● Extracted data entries
╭──

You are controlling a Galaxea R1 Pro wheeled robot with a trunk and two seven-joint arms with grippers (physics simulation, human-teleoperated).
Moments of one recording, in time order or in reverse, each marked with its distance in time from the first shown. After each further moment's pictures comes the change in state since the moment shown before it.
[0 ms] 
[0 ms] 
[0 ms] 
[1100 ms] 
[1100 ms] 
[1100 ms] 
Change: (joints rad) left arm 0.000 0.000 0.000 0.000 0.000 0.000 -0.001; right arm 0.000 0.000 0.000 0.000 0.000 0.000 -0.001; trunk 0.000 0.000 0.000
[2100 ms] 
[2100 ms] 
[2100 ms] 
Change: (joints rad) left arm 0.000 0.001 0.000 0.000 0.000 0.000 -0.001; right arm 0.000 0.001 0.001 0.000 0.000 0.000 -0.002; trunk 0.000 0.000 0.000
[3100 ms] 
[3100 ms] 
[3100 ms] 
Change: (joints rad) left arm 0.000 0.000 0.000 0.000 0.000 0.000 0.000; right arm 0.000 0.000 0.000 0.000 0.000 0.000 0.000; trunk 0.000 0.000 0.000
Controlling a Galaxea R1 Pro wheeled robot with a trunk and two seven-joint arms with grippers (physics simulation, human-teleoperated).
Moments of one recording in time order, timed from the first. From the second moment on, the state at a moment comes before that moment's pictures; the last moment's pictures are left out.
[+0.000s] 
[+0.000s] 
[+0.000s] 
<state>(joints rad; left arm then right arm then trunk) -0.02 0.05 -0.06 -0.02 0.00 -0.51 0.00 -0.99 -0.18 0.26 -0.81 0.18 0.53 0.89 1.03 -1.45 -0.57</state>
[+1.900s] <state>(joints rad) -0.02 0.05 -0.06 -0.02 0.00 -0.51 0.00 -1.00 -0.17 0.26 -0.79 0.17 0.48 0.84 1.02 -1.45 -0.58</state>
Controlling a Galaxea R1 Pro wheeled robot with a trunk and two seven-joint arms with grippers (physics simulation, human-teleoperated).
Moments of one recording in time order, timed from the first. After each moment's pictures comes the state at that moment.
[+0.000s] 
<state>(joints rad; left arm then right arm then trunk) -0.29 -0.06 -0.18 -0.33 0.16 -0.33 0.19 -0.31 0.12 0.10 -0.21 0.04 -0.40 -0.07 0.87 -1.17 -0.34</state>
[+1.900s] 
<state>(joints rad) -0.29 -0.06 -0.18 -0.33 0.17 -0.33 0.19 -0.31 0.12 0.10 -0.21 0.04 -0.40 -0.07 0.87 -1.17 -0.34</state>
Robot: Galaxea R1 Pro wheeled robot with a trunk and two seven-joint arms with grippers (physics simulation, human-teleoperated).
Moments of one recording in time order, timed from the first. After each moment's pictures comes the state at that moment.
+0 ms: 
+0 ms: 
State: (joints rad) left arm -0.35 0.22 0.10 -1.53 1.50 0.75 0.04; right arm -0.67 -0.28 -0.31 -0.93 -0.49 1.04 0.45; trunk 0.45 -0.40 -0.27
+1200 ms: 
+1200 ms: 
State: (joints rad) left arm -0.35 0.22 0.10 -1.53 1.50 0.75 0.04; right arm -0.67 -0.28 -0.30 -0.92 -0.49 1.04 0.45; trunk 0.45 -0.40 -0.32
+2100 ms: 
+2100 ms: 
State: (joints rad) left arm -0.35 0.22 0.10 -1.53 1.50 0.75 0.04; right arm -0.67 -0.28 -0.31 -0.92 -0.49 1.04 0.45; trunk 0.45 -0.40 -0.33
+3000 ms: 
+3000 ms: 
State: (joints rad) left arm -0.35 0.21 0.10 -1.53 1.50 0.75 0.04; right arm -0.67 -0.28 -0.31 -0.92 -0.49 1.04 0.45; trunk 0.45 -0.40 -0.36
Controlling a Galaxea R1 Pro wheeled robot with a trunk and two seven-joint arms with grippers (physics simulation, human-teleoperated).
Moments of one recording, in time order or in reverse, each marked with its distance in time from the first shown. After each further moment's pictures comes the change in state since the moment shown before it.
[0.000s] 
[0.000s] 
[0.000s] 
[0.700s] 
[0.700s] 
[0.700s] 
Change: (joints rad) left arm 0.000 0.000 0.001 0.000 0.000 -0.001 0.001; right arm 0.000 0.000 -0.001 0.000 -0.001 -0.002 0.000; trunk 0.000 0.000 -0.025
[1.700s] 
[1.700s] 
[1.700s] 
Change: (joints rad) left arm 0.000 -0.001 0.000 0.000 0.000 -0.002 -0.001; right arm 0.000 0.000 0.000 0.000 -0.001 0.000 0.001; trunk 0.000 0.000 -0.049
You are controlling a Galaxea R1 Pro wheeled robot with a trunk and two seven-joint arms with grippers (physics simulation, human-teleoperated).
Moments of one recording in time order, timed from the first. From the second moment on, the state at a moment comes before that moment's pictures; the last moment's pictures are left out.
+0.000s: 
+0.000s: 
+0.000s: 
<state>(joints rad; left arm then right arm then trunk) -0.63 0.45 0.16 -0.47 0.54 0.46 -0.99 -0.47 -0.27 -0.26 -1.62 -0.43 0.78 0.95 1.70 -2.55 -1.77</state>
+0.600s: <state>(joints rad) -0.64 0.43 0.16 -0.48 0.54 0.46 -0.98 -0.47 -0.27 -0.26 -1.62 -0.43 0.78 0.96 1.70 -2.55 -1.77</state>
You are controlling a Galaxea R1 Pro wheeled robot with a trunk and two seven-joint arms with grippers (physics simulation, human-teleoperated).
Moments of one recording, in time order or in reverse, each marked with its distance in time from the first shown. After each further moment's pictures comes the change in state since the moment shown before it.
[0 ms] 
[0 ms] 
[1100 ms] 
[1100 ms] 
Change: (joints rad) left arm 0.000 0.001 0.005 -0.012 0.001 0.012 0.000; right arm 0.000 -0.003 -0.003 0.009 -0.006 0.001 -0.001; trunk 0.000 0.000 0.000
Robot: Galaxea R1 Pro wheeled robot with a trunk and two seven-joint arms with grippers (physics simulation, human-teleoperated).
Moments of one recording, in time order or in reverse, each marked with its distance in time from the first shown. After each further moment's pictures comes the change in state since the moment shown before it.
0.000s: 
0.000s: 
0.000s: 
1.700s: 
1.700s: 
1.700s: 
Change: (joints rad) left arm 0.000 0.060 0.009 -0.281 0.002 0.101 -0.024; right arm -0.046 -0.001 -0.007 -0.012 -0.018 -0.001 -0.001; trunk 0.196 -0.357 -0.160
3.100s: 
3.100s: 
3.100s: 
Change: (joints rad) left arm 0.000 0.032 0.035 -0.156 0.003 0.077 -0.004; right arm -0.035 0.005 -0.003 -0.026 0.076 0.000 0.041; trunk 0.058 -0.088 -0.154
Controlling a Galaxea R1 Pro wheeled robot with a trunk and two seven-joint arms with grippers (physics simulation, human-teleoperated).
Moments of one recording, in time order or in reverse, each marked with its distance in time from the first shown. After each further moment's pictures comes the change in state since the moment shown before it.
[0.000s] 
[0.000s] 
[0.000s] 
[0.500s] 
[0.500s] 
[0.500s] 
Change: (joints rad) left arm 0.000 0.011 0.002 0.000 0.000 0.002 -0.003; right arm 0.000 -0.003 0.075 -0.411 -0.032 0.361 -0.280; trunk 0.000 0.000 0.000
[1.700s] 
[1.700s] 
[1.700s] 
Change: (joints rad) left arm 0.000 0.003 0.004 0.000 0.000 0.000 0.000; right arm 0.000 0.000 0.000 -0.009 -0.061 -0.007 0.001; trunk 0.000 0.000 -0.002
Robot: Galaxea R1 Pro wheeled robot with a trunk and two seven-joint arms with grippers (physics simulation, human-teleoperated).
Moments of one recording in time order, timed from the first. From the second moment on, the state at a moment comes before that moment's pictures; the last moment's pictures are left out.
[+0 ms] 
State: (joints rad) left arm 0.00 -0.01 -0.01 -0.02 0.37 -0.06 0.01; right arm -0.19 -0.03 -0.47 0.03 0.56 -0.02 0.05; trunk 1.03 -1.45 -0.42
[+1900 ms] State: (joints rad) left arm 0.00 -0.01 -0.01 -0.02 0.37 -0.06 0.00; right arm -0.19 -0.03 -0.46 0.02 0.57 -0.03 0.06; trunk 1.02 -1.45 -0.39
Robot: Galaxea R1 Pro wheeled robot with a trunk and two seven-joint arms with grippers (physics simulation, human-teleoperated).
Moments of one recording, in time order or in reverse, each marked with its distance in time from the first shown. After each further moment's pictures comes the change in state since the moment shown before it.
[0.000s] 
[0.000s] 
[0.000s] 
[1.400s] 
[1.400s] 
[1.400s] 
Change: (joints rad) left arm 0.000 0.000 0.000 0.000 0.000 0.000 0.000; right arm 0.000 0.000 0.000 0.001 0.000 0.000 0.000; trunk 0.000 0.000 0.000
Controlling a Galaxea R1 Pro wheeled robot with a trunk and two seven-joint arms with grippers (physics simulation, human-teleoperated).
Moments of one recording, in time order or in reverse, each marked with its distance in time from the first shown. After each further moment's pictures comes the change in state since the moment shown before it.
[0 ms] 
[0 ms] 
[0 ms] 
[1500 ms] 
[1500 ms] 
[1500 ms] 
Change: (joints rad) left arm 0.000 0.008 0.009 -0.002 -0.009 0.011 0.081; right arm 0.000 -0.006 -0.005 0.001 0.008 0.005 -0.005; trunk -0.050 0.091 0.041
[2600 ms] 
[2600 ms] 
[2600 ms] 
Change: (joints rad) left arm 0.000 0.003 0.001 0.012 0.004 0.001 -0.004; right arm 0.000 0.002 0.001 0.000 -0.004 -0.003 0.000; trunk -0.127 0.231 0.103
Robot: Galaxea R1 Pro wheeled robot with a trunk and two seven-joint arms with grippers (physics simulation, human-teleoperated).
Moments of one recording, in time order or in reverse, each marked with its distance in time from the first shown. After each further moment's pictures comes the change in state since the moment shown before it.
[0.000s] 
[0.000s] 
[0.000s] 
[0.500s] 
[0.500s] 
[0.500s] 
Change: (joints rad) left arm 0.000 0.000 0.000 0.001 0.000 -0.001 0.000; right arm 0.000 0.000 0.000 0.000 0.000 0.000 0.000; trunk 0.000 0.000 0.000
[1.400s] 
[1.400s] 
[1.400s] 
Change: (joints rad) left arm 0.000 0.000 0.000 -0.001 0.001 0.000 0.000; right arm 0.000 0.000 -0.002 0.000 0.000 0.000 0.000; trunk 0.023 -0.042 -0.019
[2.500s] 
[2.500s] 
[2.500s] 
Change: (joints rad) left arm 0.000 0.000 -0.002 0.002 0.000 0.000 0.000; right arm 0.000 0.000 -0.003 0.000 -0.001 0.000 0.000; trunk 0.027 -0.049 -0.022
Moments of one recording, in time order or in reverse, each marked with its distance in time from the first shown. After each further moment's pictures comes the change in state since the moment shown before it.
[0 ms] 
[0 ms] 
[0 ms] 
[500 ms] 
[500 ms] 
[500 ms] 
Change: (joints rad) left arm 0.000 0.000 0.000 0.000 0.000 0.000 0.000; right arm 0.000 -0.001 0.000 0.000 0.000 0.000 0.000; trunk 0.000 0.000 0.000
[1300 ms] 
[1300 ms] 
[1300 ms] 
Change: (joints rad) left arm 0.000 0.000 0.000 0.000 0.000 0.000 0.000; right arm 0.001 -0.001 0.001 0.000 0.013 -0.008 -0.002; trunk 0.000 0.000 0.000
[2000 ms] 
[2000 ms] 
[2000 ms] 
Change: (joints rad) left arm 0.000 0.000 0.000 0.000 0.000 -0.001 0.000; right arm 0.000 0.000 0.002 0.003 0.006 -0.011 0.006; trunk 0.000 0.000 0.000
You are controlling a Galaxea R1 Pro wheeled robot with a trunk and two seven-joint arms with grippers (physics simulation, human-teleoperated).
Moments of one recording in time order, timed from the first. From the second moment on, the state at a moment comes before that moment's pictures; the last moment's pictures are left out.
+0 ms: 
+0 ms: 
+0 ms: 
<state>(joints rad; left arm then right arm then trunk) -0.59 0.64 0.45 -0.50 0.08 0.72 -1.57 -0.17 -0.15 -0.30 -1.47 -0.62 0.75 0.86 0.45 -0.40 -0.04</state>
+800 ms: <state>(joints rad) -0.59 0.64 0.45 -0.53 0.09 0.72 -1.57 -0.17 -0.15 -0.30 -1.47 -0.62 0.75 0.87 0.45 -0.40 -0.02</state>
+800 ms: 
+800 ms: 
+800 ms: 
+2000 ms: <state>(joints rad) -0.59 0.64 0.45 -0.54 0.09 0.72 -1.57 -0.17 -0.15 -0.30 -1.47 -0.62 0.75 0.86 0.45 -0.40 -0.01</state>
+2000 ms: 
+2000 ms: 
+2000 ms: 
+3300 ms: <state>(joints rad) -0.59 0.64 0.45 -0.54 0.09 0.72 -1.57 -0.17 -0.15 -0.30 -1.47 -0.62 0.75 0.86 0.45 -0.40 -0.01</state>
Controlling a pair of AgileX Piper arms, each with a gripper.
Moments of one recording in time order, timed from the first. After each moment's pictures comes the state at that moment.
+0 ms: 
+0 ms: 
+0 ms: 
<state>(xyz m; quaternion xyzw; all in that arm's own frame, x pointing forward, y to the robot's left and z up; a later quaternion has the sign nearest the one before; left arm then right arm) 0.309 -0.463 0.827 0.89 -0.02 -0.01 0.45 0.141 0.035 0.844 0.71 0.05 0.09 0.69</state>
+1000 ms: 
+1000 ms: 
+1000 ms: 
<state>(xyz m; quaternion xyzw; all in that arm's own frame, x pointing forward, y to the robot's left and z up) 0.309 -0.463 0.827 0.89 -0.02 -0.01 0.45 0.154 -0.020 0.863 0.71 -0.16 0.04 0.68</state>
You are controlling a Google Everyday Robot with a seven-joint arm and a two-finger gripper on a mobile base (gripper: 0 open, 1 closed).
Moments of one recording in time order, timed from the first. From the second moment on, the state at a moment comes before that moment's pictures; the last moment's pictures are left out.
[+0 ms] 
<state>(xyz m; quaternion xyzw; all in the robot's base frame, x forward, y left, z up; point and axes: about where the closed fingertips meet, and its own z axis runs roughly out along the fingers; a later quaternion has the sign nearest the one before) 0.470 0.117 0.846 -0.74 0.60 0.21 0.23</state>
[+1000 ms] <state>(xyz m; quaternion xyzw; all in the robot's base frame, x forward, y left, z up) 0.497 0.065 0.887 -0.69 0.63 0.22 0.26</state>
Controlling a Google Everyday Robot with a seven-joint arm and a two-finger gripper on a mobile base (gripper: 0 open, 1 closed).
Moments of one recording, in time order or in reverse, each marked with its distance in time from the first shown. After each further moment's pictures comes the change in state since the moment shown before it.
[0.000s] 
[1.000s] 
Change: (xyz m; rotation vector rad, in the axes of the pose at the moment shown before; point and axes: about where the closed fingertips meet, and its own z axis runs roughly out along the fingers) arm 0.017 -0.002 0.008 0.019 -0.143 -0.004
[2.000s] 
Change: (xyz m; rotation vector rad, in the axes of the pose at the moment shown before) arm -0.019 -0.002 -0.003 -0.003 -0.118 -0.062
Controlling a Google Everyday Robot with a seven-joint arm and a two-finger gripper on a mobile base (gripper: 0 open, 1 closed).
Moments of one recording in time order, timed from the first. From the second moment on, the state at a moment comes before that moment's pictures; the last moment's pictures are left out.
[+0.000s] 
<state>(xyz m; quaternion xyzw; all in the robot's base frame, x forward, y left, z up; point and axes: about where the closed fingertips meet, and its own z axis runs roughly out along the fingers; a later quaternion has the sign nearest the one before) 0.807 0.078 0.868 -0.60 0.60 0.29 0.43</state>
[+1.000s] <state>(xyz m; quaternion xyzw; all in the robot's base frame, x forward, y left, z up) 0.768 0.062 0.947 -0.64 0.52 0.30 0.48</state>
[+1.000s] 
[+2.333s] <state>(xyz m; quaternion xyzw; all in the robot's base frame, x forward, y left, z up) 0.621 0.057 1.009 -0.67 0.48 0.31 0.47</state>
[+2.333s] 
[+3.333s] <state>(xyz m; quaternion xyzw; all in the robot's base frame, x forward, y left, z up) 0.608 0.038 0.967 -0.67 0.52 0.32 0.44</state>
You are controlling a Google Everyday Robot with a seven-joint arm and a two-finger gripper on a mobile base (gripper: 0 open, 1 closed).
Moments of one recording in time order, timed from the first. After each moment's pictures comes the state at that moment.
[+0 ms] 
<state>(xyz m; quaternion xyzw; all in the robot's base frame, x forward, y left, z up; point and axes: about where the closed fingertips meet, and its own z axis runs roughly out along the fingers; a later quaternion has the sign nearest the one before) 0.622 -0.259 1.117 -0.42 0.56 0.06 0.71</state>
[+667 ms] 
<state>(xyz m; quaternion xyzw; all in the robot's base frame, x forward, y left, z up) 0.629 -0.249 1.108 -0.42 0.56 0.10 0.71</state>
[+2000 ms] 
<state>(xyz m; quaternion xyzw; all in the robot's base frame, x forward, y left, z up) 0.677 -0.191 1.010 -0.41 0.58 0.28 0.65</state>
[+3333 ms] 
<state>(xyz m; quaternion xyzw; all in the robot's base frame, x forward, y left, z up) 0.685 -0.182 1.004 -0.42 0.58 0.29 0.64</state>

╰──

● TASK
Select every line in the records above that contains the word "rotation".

● TASK ANSWER
Change: (xyz m; rotation vector rad, in the axes of the pose at the moment shown before; point and axes: about where the closed fingertips meet, and its own z axis runs roughly out along the fingers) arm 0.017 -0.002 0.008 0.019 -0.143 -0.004
Change: (xyz m; rotation vector rad, in the axes of the pose at the moment shown before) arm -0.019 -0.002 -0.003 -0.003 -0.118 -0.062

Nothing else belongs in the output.